### Instructions to follow
All of the data that follows should be written out exactly.

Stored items
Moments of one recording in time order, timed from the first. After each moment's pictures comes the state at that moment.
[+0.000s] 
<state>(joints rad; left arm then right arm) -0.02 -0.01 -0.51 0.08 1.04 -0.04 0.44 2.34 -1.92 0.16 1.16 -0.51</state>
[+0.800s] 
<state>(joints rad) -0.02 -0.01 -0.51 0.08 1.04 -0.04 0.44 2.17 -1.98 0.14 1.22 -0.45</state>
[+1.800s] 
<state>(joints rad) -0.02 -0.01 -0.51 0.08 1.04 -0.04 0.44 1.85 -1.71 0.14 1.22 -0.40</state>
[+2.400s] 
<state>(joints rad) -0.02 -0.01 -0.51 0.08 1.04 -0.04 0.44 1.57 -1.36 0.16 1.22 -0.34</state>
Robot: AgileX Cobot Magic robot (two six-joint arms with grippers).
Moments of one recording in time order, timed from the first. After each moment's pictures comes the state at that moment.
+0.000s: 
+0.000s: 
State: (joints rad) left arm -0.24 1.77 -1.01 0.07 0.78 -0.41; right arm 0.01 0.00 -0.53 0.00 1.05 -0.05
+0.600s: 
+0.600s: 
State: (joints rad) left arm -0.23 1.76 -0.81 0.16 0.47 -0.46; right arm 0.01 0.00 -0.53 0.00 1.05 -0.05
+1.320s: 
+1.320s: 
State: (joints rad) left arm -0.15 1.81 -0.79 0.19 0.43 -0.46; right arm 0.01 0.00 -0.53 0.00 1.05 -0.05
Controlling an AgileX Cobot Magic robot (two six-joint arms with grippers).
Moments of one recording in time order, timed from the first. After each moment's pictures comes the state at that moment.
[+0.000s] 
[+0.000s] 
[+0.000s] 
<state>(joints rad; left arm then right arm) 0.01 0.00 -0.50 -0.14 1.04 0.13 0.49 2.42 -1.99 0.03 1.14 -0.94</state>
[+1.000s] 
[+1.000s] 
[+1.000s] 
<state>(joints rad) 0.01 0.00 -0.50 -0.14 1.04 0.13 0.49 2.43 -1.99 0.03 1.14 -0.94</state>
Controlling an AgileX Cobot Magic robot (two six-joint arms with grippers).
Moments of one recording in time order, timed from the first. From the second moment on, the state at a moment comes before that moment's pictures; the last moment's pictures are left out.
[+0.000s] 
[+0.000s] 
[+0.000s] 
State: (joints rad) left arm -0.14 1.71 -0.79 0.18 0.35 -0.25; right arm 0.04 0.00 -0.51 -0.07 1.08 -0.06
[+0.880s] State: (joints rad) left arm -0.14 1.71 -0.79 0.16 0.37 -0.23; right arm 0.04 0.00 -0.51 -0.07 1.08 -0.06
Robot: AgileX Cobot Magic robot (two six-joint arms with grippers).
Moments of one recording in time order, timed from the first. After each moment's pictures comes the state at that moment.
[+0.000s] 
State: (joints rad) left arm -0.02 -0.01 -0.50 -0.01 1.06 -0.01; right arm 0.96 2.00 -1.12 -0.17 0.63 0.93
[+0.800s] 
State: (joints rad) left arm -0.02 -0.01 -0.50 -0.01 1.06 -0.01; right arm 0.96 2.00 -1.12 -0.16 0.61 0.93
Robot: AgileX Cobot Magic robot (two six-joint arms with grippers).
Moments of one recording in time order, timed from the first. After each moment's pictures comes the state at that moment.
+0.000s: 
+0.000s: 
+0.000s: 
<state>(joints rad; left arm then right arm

### Expected answer
Moments of one recording in time order, timed from the first. After each moment's pictures comes the state at that moment.
[+0.000s] 
<state>(joints rad; left arm then right arm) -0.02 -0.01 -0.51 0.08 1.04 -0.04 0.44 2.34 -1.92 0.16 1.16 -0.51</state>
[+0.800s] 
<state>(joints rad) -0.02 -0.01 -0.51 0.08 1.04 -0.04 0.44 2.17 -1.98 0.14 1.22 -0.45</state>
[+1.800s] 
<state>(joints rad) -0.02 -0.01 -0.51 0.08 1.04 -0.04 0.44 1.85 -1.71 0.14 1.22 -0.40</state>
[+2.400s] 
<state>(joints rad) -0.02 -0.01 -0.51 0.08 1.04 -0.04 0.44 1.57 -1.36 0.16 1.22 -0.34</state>
Robot: AgileX Cobot Magic robot (two six-joint arms with grippers).
Moments of one recording in time order, timed from the first. After each moment's pictures comes the state at that moment.
+0.000s: 
+0.000s: 
State: (joints rad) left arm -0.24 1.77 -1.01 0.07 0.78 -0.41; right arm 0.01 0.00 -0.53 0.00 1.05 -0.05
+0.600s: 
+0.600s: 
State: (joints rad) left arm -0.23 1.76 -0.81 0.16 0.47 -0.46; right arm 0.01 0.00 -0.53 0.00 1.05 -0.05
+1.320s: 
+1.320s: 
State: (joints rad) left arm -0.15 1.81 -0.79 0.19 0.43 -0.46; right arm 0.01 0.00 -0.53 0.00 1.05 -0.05
Controlling an AgileX Cobot Magic robot (two six-joint arms with grippers).
Moments of one recording in time order, timed from the first. After each moment's pictures comes the state at that moment.
[+0.000s] 
[+0.000s] 
[+0.000s] 
<state>(joints rad; left arm then right arm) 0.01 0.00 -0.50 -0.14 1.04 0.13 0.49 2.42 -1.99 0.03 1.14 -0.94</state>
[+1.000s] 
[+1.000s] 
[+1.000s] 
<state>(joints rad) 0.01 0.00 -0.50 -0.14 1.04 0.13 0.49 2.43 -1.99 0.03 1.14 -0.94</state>
Controlling an AgileX Cobot Magic robot (two six-joint arms with grippers).
Moments of one recording in time order, timed from the first. From the second moment on, the state at a moment comes before that moment's pictures; the last moment's pictures are left out.
[+0.000s] 
[+0.000s] 
[+0.000s] 
State: (joints rad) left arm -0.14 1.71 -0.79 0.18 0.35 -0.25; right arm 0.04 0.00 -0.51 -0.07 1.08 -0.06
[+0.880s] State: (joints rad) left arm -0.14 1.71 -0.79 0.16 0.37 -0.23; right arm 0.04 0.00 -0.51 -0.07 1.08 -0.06
Robot: AgileX Cobot Magic robot (two six-joint arms with grippers).
Moments of one recording in time order, timed from the first. After each moment's pictures comes the state at that moment.
[+0.000s] 
State: (joints rad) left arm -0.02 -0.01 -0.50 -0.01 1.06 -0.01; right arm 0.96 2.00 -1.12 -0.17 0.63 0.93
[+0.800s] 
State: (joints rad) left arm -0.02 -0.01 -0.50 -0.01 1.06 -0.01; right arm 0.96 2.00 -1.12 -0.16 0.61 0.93
Robot: AgileX Cobot Magic robot (two six-joint arms with grippers).
Moments of one recording in time order, timed from the first. After each moment's pictures comes the state at that moment.
+0.000s: 
+0.000s: 
+0.000s: 
<state>(joints rad; left arm then right arm

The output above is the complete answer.